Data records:
──────

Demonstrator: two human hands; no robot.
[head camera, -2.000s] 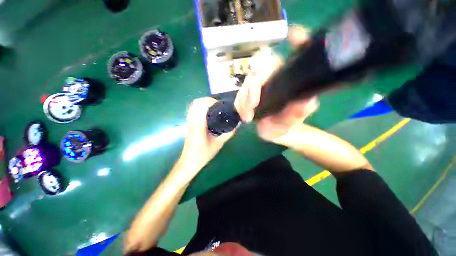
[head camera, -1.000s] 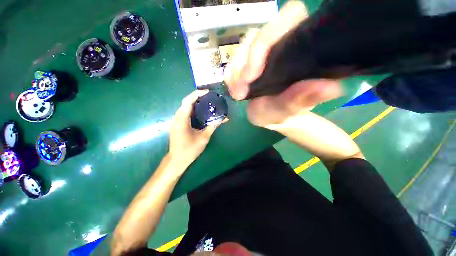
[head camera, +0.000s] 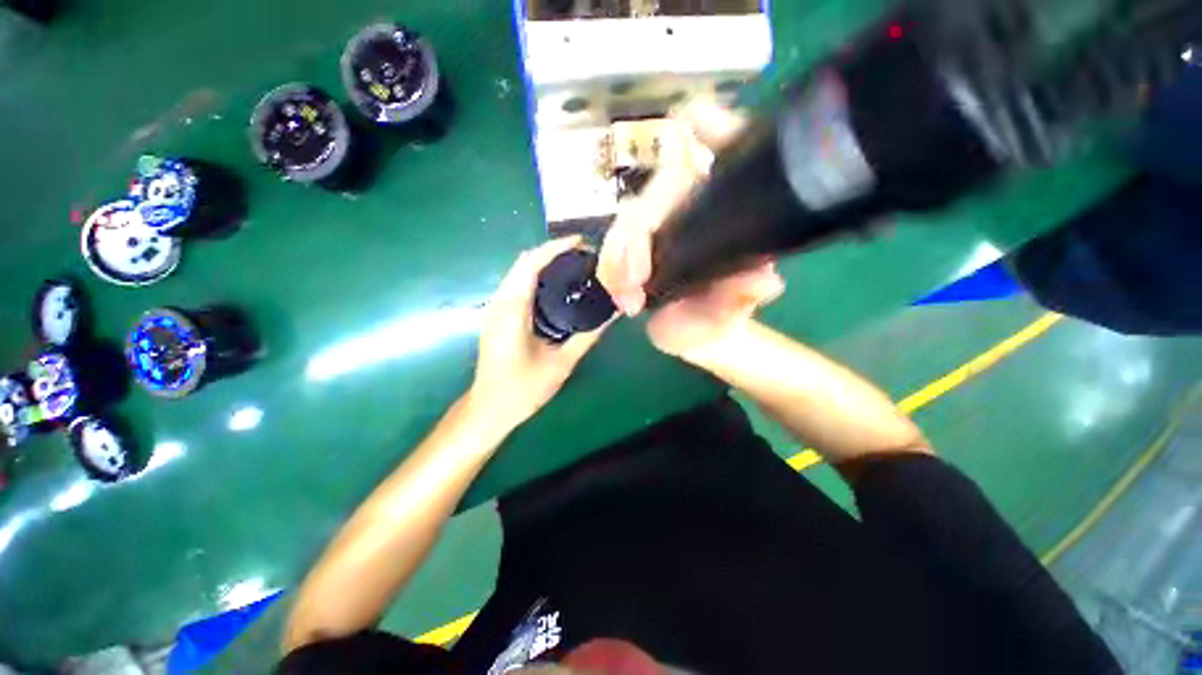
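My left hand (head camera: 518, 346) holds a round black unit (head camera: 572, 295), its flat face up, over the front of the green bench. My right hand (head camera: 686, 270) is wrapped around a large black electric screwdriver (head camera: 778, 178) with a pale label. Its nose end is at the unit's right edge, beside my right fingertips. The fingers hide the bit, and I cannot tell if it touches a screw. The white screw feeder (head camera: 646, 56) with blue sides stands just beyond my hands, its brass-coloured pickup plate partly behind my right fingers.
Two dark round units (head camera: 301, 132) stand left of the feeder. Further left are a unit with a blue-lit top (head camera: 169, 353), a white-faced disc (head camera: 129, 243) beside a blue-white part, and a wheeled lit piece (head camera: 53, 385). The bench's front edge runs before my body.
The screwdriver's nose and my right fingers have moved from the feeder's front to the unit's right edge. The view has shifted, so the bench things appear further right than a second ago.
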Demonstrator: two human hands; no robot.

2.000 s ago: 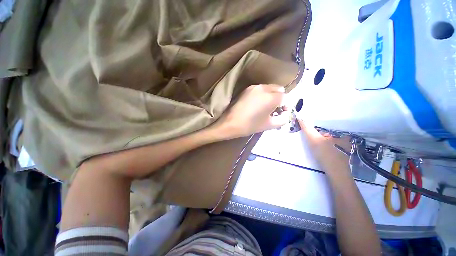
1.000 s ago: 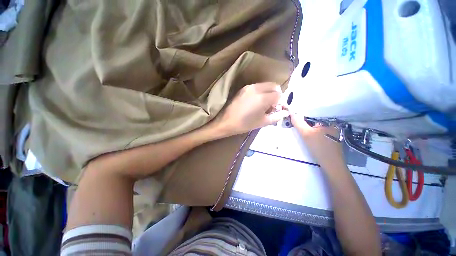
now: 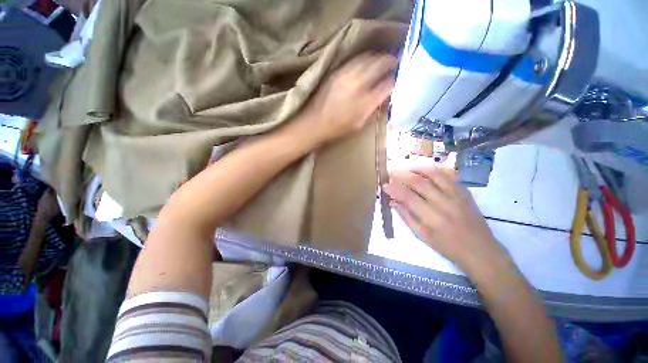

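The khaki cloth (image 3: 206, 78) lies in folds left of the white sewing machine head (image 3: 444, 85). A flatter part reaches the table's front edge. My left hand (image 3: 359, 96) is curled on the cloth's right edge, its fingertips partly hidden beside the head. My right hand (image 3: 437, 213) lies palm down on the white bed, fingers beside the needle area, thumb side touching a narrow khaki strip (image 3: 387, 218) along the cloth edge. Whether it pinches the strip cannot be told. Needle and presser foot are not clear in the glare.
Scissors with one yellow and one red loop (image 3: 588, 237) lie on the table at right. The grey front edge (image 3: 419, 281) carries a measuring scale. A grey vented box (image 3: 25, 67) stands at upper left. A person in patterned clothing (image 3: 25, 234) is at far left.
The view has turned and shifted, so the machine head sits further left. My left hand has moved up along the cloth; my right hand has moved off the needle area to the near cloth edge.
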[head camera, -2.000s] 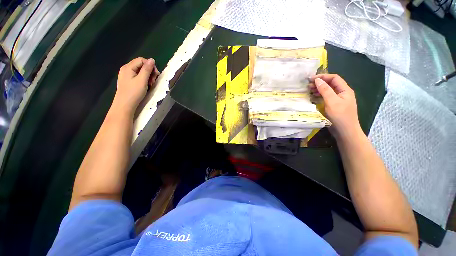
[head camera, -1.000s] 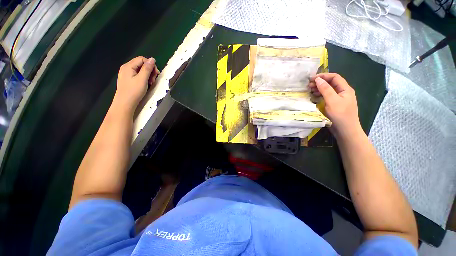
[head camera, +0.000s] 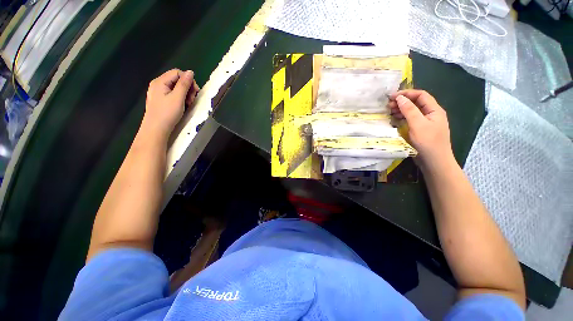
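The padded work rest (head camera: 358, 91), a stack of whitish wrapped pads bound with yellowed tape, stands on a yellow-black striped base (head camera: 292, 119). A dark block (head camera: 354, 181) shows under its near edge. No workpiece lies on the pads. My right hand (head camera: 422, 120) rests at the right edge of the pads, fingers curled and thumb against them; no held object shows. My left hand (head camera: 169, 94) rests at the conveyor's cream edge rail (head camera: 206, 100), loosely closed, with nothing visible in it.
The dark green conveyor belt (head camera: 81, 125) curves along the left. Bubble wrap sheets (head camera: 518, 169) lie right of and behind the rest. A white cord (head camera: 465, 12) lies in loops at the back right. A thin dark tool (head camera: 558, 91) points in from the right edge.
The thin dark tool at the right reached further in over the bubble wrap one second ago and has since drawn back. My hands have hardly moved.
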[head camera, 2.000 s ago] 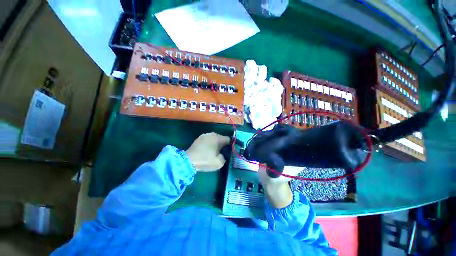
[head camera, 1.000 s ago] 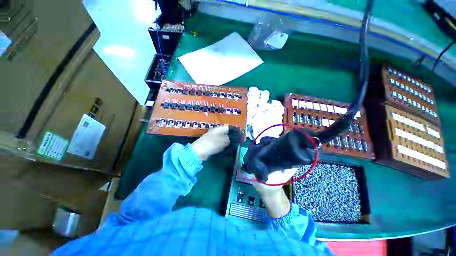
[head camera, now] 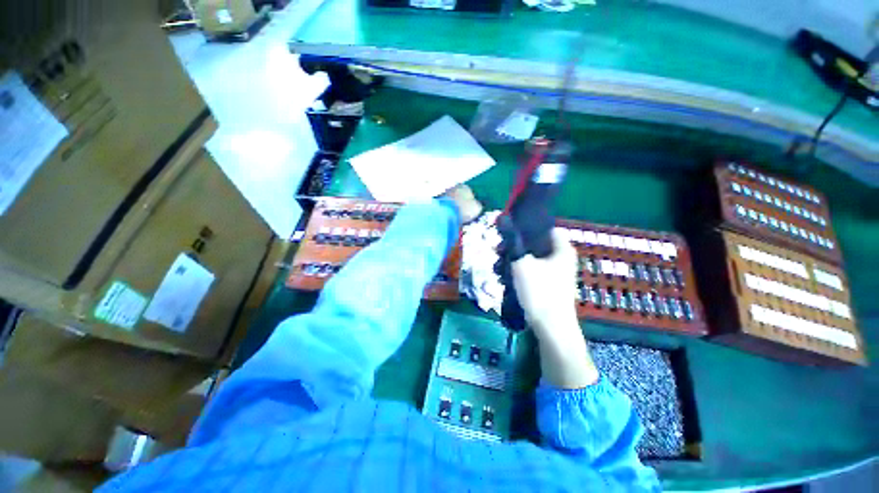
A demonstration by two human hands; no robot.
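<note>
My right hand [head camera: 546,281] is closed around the black electric screwdriver [head camera: 533,220], held upright above the gap between the trays. My left hand [head camera: 465,202] is stretched out past the right end of the left component tray [head camera: 306,260], near the paper sheet; its fingers are small and blurred, and whether it holds anything cannot be told. The teal cover jig [head camera: 431,371] lies in front of me, with black power transistors [head camera: 466,412] in its windows over ribbed silver heat sinks. My left sleeve hides part of the left tray.
A white cloth [head camera: 481,262] lies between the left tray and the second component tray [head camera: 696,306]. The screw box [head camera: 644,395] is right of the jig. Stacked trays [head camera: 737,289] stand far right. A paper sheet [head camera: 422,162] lies behind the left tray. Cardboard cartons [head camera: 207,241] stand at left.
My left hand has moved forward, away from the jig. My right hand has lifted the screwdriver away from the jig and turned it more upright. The jig's upper transistors now show. The view has shifted.
</note>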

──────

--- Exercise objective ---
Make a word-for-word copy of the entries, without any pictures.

--- Solution ---
Demonstrator: two human hands; no robot.
[head camera, -2.000s] 
[head camera, -1.000s] 
[head camera, +0.000s] 
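My left hand (head camera: 518, 346) holds a round black unit (head camera: 572, 295), its flat face up, over the front of the green bench. My right hand (head camera: 686, 270) is wrapped around a large black electric screwdriver (head camera: 778, 178) with a pale label. Its nose end is at the unit's right edge, beside my right fingertips. The fingers hide the bit, and I cannot tell if it touches a screw. The white screw feeder (head camera: 646, 56) with blue sides stands just beyond my hands, its brass-coloured pickup plate partly behind my right fingers.
Two dark round units (head camera: 301, 132) stand left of the feeder. Further left are a unit with a blue-lit top (head camera: 169, 353), a white-faced disc (head camera: 129, 243) beside a blue-white part, and a wheeled lit piece (head camera: 53, 385). The bench's front edge runs before my body.
The screwdriver's nose and my right fingers have moved from the feeder's front to the unit's right edge. The view has shifted, so the bench things appear further right than a second ago.
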Demonstrator: two human hands; no robot.

2.000 s ago: 
1.000 s ago: 
now: 

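The khaki cloth (image 3: 206, 78) lies in folds left of the white sewing machine head (image 3: 444, 85). A flatter part reaches the table's front edge. My left hand (image 3: 359, 96) is curled on the cloth's right edge, its fingertips partly hidden beside the head. My right hand (image 3: 437, 213) lies palm down on the white bed, fingers beside the needle area, thumb side touching a narrow khaki strip (image 3: 387, 218) along the cloth edge. Whether it pinches the strip cannot be told. Needle and presser foot are not clear in the glare.
Scissors with one yellow and one red loop (image 3: 588, 237) lie on the table at right. The grey front edge (image 3: 419, 281) carries a measuring scale. A grey vented box (image 3: 25, 67) stands at upper left. A person in patterned clothing (image 3: 25, 234) is at far left.
The view has turned and shifted, so the machine head sits further left. My left hand has moved up along the cloth; my right hand has moved off the needle area to the near cloth edge.
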[head camera, -2.000s] 
[head camera, -1.000s] 
[head camera, +0.000s] 
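The padded work rest (head camera: 358, 91), a stack of whitish wrapped pads bound with yellowed tape, stands on a yellow-black striped base (head camera: 292, 119). A dark block (head camera: 354, 181) shows under its near edge. No workpiece lies on the pads. My right hand (head camera: 422, 120) rests at the right edge of the pads, fingers curled and thumb against them; no held object shows. My left hand (head camera: 169, 94) rests at the conveyor's cream edge rail (head camera: 206, 100), loosely closed, with nothing visible in it.
The dark green conveyor belt (head camera: 81, 125) curves along the left. Bubble wrap sheets (head camera: 518, 169) lie right of and behind the rest. A white cord (head camera: 465, 12) lies in loops at the back right. A thin dark tool (head camera: 558, 91) points in from the right edge.
The thin dark tool at the right reached further in over the bubble wrap one second ago and has since drawn back. My hands have hardly moved.
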[head camera, 2.000 s ago] 
[head camera, 1.000 s ago] 
[head camera, now] 
A demonstration by two human hands; no robot.
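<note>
My right hand [head camera: 546,281] is closed around the black electric screwdriver [head camera: 533,220], held upright above the gap between the trays. My left hand [head camera: 465,202] is stretched out past the right end of the left component tray [head camera: 306,260], near the paper sheet; its fingers are small and blurred, and whether it holds anything cannot be told. The teal cover jig [head camera: 431,371] lies in front of me, with black power transistors [head camera: 466,412] in its windows over ribbed silver heat sinks. My left sleeve hides part of the left tray.
A white cloth [head camera: 481,262] lies between the left tray and the second component tray [head camera: 696,306]. The screw box [head camera: 644,395] is right of the jig. Stacked trays [head camera: 737,289] stand far right. A paper sheet [head camera: 422,162] lies behind the left tray. Cardboard cartons [head camera: 207,241] stand at left.
My left hand has moved forward, away from the jig. My right hand has lifted the screwdriver away from the jig and turned it more upright. The jig's upper transistors now show. The view has shifted.
</note>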

For this exercise, the work is now complete.